▸ Activity
Down to the last line, restate the records word for word, but not the pictures.

Records contained in a dataset:
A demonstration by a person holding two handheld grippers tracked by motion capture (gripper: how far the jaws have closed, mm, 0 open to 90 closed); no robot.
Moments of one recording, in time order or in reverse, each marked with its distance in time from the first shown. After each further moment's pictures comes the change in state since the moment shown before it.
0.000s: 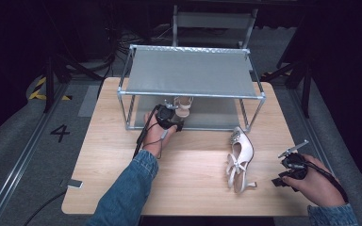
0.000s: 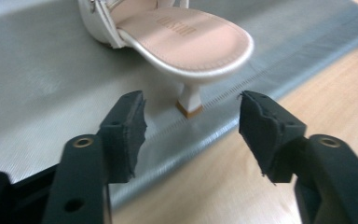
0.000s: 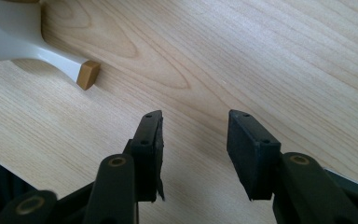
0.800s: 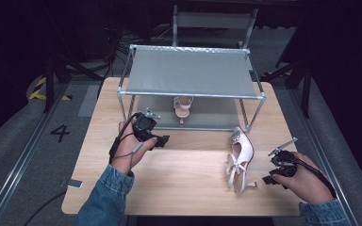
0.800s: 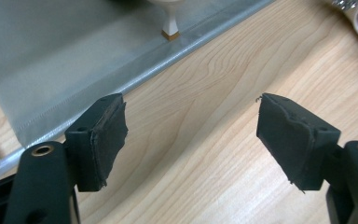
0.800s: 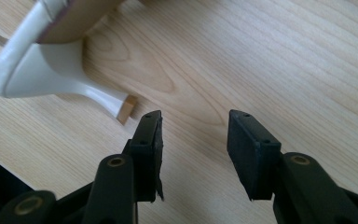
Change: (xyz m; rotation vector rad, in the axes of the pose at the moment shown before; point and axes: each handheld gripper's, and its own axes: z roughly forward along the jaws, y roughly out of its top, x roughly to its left) left arm 0.006 -0.026 -0.096 0.098 -0.060 0.003; right arm 0.020 0.021 0.004 -0.012 0.015 -0.043
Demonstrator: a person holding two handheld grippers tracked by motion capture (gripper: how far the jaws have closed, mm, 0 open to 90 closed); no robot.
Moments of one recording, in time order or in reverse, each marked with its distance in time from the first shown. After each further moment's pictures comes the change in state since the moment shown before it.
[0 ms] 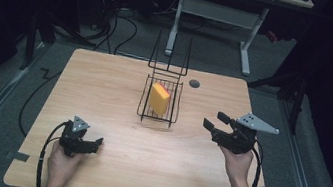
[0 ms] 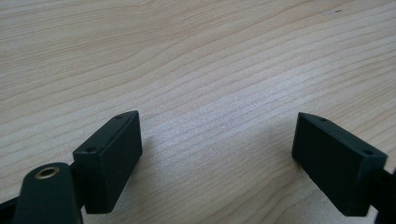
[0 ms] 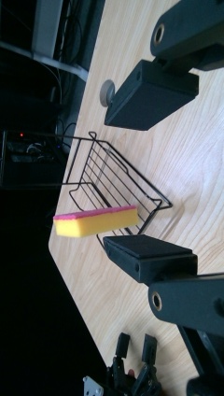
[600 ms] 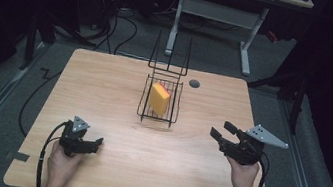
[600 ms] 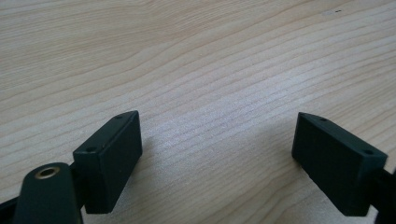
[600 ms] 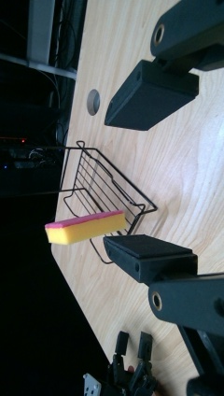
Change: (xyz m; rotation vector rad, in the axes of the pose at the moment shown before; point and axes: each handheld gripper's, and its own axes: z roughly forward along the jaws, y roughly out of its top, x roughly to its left) left arm 0.000 0.000 0.000 0.000 0.000 0.000; right arm -0.009 -0.026 -0.021 -0.023 -0.010 0.056
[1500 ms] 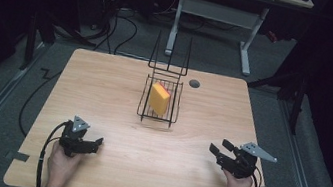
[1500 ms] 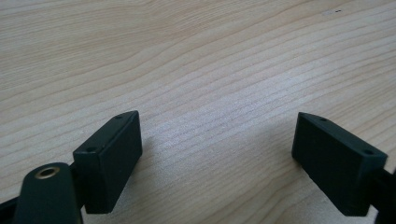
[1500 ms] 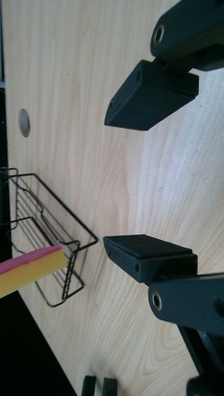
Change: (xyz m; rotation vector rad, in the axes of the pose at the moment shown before) left arm 0.000 0.000 0.000 0.000 0.000 0.001; right arm -0.025 -0.076 0.013 0.093 -0.067 0.099
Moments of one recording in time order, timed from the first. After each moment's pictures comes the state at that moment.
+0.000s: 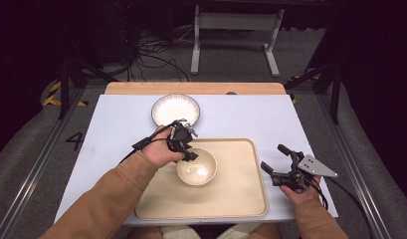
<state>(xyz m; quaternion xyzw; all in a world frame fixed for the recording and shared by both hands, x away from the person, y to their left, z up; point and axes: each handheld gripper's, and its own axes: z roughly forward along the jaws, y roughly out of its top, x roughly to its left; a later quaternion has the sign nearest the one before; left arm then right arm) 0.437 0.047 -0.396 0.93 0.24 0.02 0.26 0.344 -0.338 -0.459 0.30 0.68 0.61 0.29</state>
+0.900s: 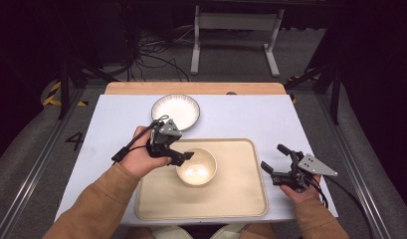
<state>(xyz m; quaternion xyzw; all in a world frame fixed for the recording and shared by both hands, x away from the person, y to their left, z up) 0.398 0.090 -0.364 0.88 0.25 0.10 0.38 0.345 -0.338 -0.458 0.31 0.68 0.61 0.28</state>
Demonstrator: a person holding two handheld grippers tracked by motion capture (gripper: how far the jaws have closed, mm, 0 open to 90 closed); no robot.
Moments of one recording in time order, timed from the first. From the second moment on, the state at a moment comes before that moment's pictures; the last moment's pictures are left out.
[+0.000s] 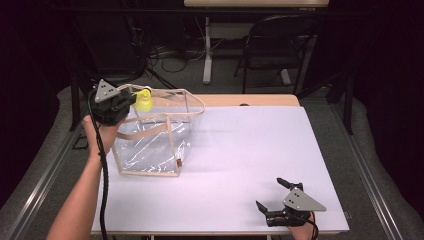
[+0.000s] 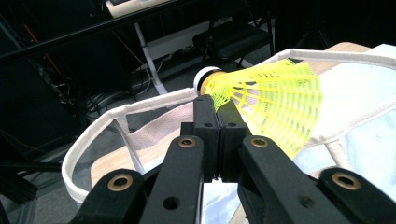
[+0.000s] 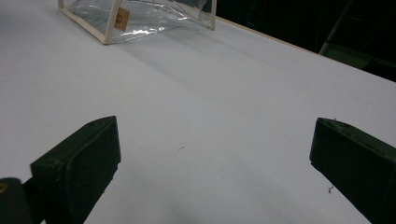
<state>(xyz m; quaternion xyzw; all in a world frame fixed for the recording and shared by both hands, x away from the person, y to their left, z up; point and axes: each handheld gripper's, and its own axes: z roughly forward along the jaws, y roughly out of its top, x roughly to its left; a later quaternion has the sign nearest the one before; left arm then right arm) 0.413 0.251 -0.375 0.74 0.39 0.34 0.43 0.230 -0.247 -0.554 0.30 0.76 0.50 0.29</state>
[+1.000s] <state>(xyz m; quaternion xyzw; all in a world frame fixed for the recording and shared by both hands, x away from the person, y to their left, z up) 0.423 0.251 -0.387 0.75 0.41 0.34 0.39 0.230 -0.247 -0.554 0.30 0.76 0.50 0.29</state>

▸ Your solution
A demonstration by a person holding two handheld grippers tracked by motion capture (gripper: how far the jaws have closed, mm, 0 open to 90 closed); no robot.
Moments of one recording, in time order or in reverse, each marked with its distance in time from the first shown. After each further moment's pictures comes the change in state since the moment shown before it.
0.000s: 
0.000s: 
0.000s: 
0.800s: 
0.800s: 
0.800s: 
Change: (xyz m; rotation vector rad, in the axes of the pose at the moment shown before; point and axes: each handheld gripper's, and its own axes: z roughly forward along the jaws, y roughly out of its top, x roughly to its left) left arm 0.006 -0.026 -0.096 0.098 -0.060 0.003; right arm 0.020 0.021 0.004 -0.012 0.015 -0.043
Demonstrator: a person holding two handheld grippers tracked by motion capture (gripper: how far the jaws have closed, mm, 0 open to 90 closed); no robot.
Moments of one recording, in time order or in reverse, each marked with its distance in time from the first shown. After each further moment's pictures comes the change in state since the moment shown before it.
[0 ms] 
[0 ms] 
[0 ms] 
[600 ms] 
[600 ms] 
[600 ms] 
Change: (xyz m; rotation vector rad, in the axes of the pose at the moment shown before; point and axes: each handheld gripper's, and its own axes: z roughly forward along the jaws, y roughly out of its top, x roughly to its left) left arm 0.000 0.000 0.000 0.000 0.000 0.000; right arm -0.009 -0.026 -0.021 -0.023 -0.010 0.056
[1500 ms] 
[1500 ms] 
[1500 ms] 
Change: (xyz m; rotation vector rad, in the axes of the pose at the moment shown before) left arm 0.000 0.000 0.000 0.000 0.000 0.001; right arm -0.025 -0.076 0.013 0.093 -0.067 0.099
Moments of one recording in time order, timed from the first. After each moment's pictures comes the state at that moment.
+0.000s: 
<state>(xyz m; quaternion xyzw; all in a world frame fixed for the recording and shared by both hands, x away from the person, y to their left, z up; point and axes: each handheld gripper's, and its own axes: z roughly forward along the jaws, y roughly out of its top, x roughly to its left; a later quaternion has the sign nearest the one before; left arm then right arm) 0.437 0.047 -0.396 0.93 0.24 0.02 0.26 0.344 -0.338 -0.459 0.30 0.68 0.61 0.29</state>
+0.900s: 
<state>(xyz m; quaternion xyzw; all in a world frame fixed for the recording and shared by both hands, x away from the person, y to their left, z up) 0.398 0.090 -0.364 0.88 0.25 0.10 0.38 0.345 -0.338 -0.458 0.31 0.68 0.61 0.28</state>
Demonstrator: a person holding two handheld grippers tracked by motion capture (gripper: how far the jaws have closed, mm, 0 open to 90 closed); no robot.
Moments of one recording in time order, timed from the first. From the second moment on, the state at a moment comes before that moment's pictures; the last moment's pictures are left out.
[+0.000s] 
[+0.000s] 
[+0.000s] 
<state>(xyz m; quaternion xyzw; all in a world frame fixed for the recording and shared by both hands, x away from the person, y to their left, z up; point and axes: each handheld gripper's, and its own axes: z roughly forward along the jaws, y roughly out of its top, x roughly to its left; a later quaternion has the sign nearest the one before; left arm then right arm) 0.413 0.251 -0.375 0.74 0.39 0.34 0.43 0.230 -0.247 -0.554 0.30 0.76 0.50 0.29</state>
[+1.000s] <state>(xyz m; quaternion xyzw; all in a world frame fixed for the recording and shared by both hands, x away from the person, y to their left, z up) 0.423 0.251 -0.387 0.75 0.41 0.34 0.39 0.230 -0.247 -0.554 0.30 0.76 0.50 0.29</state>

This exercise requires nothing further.